Desde el refinamiento sensorial y la sutil ironía,
Elogio de la sombra es un alegato
tardío en favor de una idea de la vida en vías de desaparición, una cultura que
pasa por la discreción, la modestia y la oscuridad (“lo bello no es una
sustancia en sí sino tan solo un dibujo de sombras, un juego de claroscuros”).
Esa belleza sombría se oculta, como un signo antiguo, en el negro de los
lacados, la luz difusa de velas y candelabros, la blancura de los rostros de
las mujeres resplandeciendo en la penumbra de los dormitorios, los pliegues de
los kimonos que envuelven sus adustas anatomías, los tejados de grandes aleros
que aplacan la luz solar, los retretes expuestos a las contingencias naturales,
de modo que el que evacua sus intestinos pueda escuchar al mismo tiempo la
música de las gotas de la lluvia chocando contra las tejas o el canto solitario
de un pájaro. [En un arranque de humor, Tanizaki llega a atribuir a la
tradición del haiku una conexión con esos instantes cenitales de la experiencia
en que mientras el cuerpo realiza pasivamente su trabajo fisiológico la sensibilidad del poeta se exacerba percibiendo todos los signos de una
naturaleza armoniosa.]
Este célebre ensayo es producto de un momento de crisis espiritual y existencial, en que Tanizaki se propone someter su literatura a una purga estética fundada en tradiciones autóctonas: “Me gustaría ampliar el alero de ese edificio llamado “literatura”, oscurecer sus paredes, hundir en la sombra lo que resulta demasiado visible y despojar su interior de cualquier adorno superfluo”.
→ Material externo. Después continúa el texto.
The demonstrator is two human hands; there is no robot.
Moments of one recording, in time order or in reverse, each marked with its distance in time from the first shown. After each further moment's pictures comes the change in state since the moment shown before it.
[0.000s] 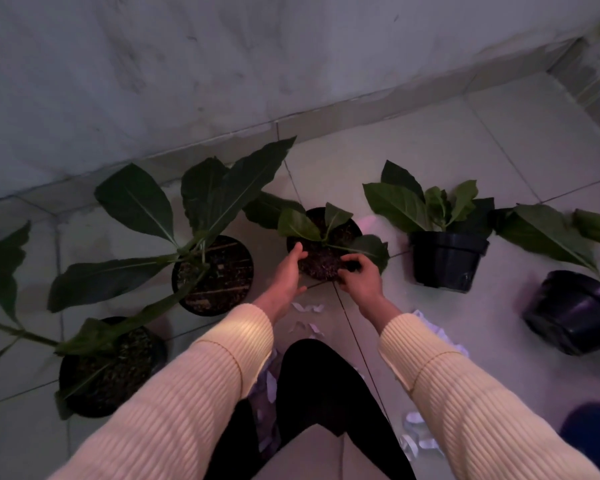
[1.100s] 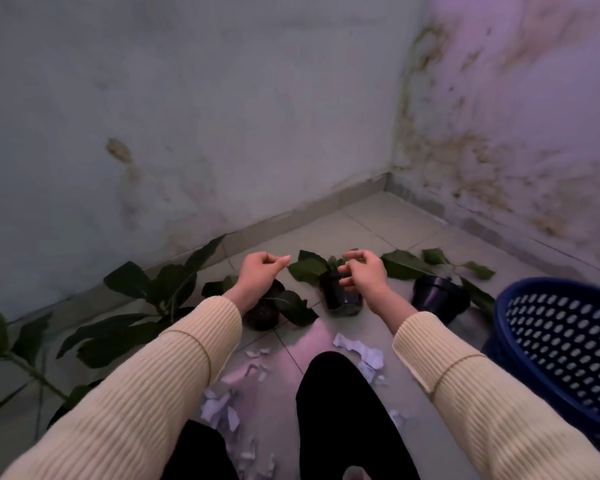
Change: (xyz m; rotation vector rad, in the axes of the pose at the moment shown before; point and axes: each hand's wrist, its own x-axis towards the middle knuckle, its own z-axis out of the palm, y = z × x) left_hand -0.233 0.029 0.072 0.464 0.000 0.801; right_hand -0.220 -0.059 -0.215 0.280 0.203 -0.329
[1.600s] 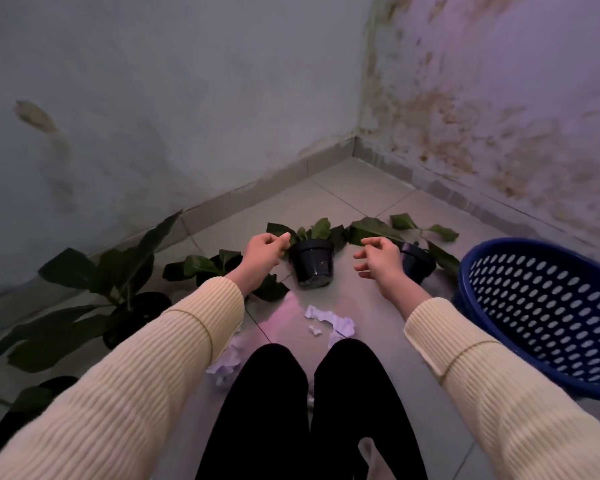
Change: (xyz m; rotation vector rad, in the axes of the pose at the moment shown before) left_hand 0.024 -0.007 0.076 -0.086 -0.164 -0.094; right_hand 0.020 0.044 -0.072 0.011 0.181 0.088
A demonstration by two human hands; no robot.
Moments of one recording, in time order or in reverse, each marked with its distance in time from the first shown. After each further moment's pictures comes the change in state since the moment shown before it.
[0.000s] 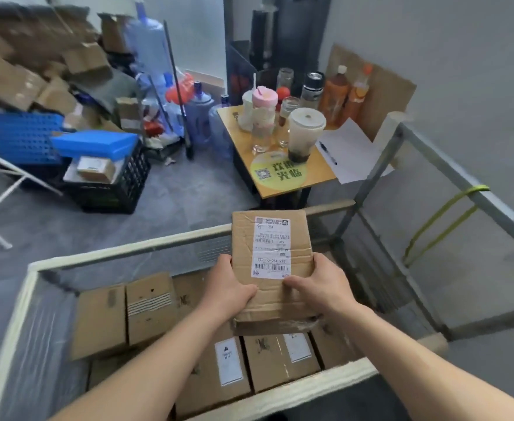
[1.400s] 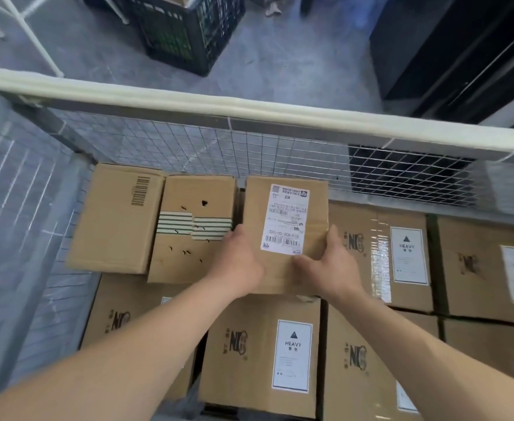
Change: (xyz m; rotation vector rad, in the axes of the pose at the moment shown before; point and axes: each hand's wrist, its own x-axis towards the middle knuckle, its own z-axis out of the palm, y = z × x) left_hand 0.218 -0.365 0.064 0.092 0.005 -0.443; right_hand 0.209 0.089 0.412 -0.232 -0.389 -0.069
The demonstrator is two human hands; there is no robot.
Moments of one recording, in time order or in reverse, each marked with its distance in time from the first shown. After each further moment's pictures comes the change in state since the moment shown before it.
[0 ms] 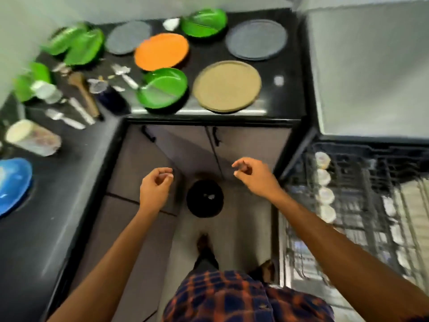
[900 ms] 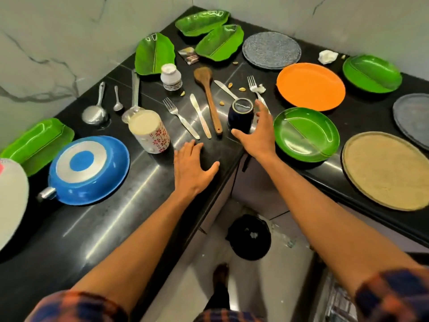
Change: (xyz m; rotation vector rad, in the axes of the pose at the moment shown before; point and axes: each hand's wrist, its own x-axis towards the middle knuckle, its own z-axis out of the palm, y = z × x) left_hand 0.210 -0.103 -0.177 0.438 0.279 0.066; right_hand 0.289 -0.263 0.286 -0.093 0.072 -0.333
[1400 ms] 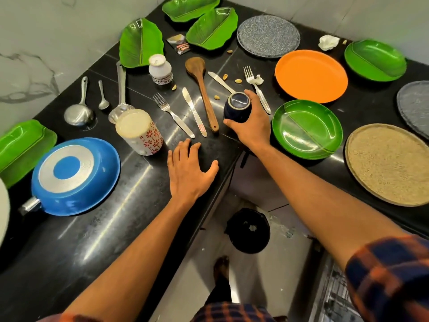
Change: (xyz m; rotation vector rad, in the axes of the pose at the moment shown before) left_hand 0.003 0.003 0.006 0.092 0.006 -0.027; right_hand 0.032 0.006 0.020 -0.065 0.024 0.001
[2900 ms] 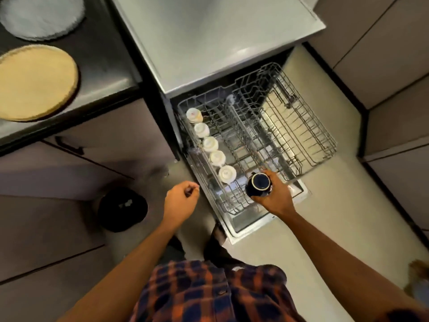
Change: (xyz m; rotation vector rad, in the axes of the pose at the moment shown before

Me ha recordado las reflexiones que va desgranando Sakaguchi a lo largo de su manga dedicado a Ikkyu, pero también la condición fronteriza antes y ahora, de artistas como Isamu Noguchi o Hiroshi Sugimoto, que entran y salen, según etapa o trabajo en concreto, de una cultura a otra con relativa facilidad. La reciente muerte de Roberto Calasso refresca, en parte, esta conversación sobre lo fugaz y lo permanente, los ritos y los deberes, las celebraciones y sus alegrías. Un abrazo.
ResponderEliminarGracias, Carlos, por tu atinado comentario. Me alegra la afinidad en estas y otras materias, como sabes. La muerte de Calasso deja huérfana, en efecto, una idea de la cultura que muere con él y que tan bien se agencia con lo oriental. Un abrazo.